Work request
In the material below, find how many lines contain the string "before". Write only that number.

Data provided
((

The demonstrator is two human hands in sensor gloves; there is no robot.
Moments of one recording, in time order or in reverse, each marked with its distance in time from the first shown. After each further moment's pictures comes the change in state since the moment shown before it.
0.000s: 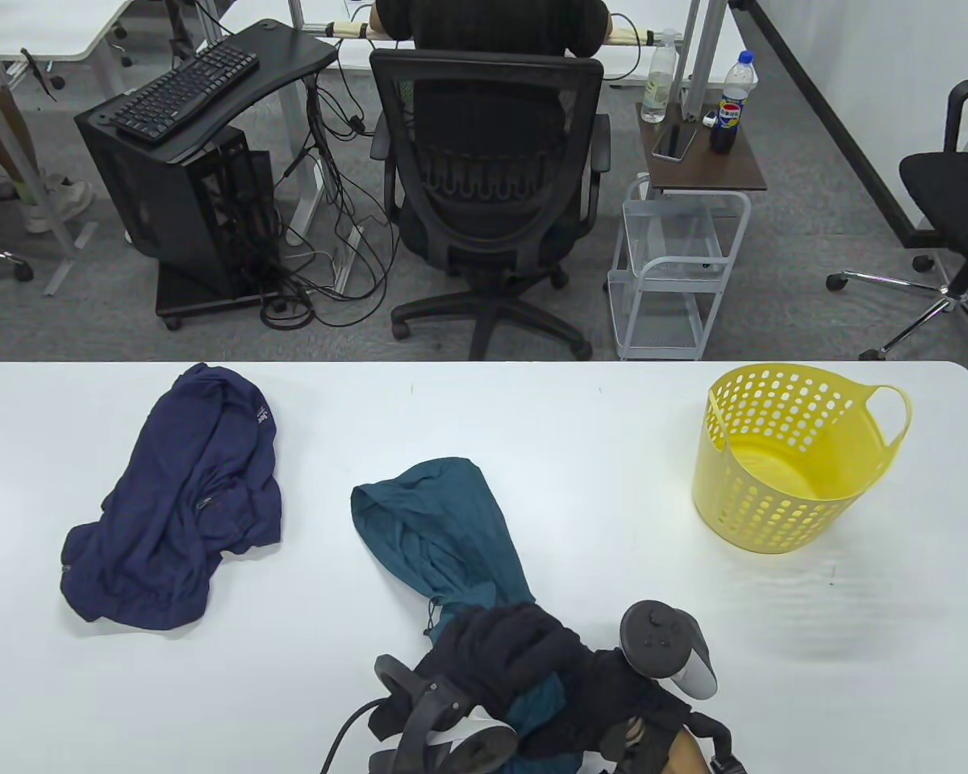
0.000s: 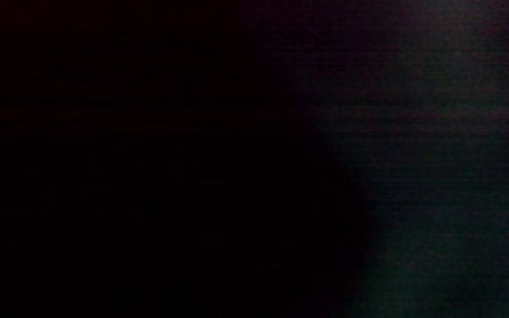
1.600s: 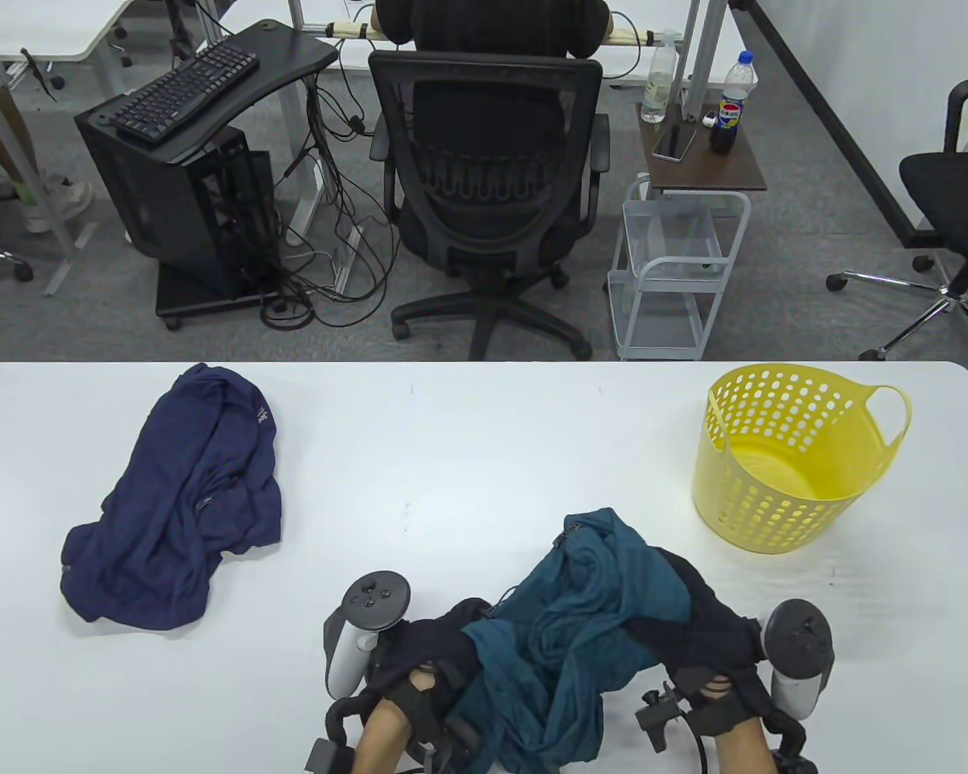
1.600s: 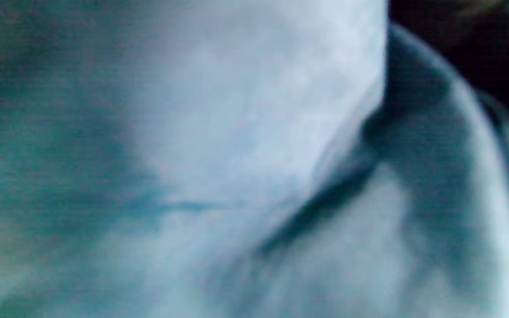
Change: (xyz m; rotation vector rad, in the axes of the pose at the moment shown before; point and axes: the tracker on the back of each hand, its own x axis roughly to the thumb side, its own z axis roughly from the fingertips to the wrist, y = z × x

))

Task output
2